# [Instructions to follow]
All of the lines below are to be transcribed faithfully, with pictures excluded from the copy.

---------- Exercise data

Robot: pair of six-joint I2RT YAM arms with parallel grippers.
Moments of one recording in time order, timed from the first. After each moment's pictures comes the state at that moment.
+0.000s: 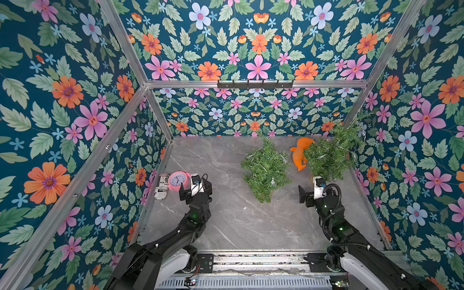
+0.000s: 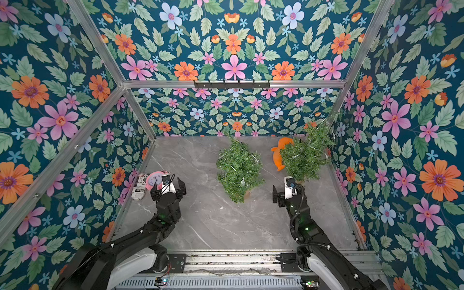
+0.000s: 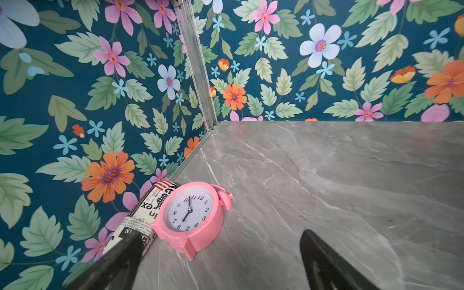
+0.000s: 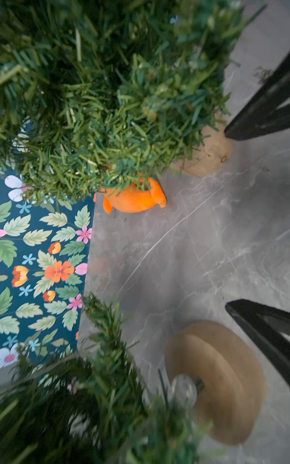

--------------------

# [Written response]
Robot: pair of six-joint I2RT YAM arms with parallel grippers.
Moments of one recording in time order, timed from the first. After each moment's pictures comes the state at that moment.
+0.000s: 
+0.000s: 
+0.000s: 
+0.000s: 

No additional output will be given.